Wakefield performed a Drumboxing demo in Hinds’ Point Dume driveway, with his then-18-year-old daughter, Morgan, demonstrating the technique.

“It blew my mind,” Hinds says.

They decided to take Drumboxing to the masses, holding pop-up classes in people’s homes at first. “I thought: This is not just for athletes. It’s for entrepreneurs, it’s for creatives, it’s for moms with busy lives and seniors. This is for everybody,” Hinds says, adding that Drumboxing can be performed as a low-impact or high-impact exercise.

“My goal is to be able to pick up my granddaughter for as long as she wants me to,” says Maria Moyer, a 58-year-old artist who takes Drumboxing regularly. “I know I’m getting a good cardio workout because I keep track of my heart rate. But for somebody who spent most of her life feeling like the most coordinated person, often I’m totally backwards from everyone else — and it makes me laugh. It feels like play.”

The long-term plan for Drumboxing is to make it a “brain hub,” Hinds says, where visitors can take EEGs of their brains before and after classes and attend workshops led by neuroscientists and others.

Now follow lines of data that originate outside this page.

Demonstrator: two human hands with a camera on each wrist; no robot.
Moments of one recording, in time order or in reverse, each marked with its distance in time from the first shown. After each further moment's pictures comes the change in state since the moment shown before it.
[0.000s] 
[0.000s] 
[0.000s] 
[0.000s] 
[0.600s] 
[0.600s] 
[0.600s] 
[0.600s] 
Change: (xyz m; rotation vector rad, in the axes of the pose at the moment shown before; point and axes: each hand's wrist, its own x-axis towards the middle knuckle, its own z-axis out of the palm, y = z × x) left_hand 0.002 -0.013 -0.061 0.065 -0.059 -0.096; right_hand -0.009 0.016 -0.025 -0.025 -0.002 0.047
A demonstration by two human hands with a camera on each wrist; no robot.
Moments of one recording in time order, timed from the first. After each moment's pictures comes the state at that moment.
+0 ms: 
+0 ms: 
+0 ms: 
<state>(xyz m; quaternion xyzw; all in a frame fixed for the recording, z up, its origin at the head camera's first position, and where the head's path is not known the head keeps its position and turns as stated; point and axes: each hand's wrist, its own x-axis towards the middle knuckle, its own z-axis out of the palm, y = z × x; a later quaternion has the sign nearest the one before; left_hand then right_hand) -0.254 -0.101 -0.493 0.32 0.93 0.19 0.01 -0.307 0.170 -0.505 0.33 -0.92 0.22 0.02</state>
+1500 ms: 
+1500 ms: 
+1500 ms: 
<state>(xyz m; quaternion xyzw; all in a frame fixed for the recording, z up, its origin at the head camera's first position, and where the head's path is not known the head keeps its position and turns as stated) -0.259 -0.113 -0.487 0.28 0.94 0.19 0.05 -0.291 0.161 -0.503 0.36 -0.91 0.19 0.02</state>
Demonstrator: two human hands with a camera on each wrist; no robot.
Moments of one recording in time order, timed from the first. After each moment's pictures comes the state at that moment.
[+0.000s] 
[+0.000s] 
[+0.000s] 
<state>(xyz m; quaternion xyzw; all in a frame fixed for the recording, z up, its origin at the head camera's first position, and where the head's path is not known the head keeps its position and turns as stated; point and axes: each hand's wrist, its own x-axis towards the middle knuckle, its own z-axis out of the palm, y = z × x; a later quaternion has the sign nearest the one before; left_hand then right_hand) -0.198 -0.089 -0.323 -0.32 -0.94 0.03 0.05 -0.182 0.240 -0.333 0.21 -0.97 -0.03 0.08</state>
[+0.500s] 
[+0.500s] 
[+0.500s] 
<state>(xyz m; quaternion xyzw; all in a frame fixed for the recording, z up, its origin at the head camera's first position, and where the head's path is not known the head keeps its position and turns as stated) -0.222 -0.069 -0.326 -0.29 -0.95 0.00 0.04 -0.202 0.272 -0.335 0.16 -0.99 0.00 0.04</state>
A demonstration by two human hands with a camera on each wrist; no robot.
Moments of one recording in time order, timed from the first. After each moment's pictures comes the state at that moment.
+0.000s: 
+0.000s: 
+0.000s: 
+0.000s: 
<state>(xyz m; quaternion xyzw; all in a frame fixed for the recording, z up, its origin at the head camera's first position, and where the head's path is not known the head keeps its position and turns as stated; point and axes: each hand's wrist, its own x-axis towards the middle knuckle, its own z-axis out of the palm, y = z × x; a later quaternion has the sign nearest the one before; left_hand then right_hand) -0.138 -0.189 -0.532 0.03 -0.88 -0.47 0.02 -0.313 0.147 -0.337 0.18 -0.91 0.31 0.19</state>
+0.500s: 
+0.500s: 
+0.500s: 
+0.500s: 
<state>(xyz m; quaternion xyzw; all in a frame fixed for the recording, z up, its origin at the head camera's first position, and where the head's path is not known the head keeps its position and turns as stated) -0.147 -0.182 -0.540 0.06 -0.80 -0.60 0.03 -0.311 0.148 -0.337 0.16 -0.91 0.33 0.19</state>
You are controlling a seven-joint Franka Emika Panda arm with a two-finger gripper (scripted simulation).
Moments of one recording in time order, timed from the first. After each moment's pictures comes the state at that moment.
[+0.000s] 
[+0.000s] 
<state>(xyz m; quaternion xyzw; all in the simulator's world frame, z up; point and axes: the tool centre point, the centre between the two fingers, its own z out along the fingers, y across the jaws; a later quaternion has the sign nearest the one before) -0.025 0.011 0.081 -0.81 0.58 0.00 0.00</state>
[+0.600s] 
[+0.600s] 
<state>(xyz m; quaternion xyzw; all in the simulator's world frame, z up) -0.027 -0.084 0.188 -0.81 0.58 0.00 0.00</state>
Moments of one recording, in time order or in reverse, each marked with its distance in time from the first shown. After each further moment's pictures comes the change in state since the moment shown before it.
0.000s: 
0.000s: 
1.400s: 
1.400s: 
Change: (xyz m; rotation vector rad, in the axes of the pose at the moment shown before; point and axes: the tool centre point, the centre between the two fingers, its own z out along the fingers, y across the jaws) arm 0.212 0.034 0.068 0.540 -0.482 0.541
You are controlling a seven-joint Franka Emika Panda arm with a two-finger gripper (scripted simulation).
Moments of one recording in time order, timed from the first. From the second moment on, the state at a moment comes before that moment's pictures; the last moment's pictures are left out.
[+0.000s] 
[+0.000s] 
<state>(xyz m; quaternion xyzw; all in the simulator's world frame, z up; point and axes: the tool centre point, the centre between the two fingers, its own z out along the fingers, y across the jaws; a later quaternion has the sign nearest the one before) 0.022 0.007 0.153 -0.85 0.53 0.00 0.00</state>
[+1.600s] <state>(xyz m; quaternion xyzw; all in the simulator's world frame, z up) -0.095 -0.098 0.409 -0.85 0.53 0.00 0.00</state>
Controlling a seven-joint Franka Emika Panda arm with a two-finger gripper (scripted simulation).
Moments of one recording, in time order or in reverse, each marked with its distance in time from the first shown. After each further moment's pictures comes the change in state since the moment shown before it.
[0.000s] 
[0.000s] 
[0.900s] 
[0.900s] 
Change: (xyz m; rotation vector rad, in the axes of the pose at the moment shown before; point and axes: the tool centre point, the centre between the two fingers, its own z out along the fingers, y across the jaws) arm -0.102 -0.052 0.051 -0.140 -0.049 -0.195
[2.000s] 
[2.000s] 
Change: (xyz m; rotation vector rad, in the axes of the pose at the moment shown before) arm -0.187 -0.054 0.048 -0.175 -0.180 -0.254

The exclusivity of Drumboxing is a concern. The Malibu class costs $45 for a 55-minute session (or $200 for a package of five).

Drumboxing co-founder John Wakefield stands in front of the class, his hands hovering over conga heads on pedestals.

Drumboxing, which Wakefield says hones focus and resilience, includes a wind-down session that could be considered what he terms “meditation in motion.”

(Brian van der Brug / Los Angeles Times)

Wakefield and Hinds acknowledge that the price is steep but say that’s because they’re just getting started. The Malibu studio, launched with funds from lead investors Peter and Sandra Lowy, is meant to be a flagship space. They’re developing a series of nomadic pop-ups, to take classes around Los Angeles for a fraction of the cost. They’re also developing an online platform on which students can buy drum sets and livestream classes or take archived classes. There will also be drumless online classes, incorporating sync-alt patterns using hands and feet, as well as lower-impact, seated versions of classes.

“We want to make sure people can do this outside of Malibu,” Hinds says. “We’re also starting a teacher training course. With more instructors, we’ll be able to be in more places at once, and that’ll bring down the cost a lot.”

After class, Wakefield adds that — for all its focus on the brain, a kind of “meditation in motion” — Drumboxing shouldn’t be discounted as a cardio exercise that’s also good for agility training.

A low-impact workout might burn 200 to 400 calories, he says, and a high-impact version, about 600 to 800 calories.

At which point Hinds jumps in: “But we count brainwaves more than we count calories!”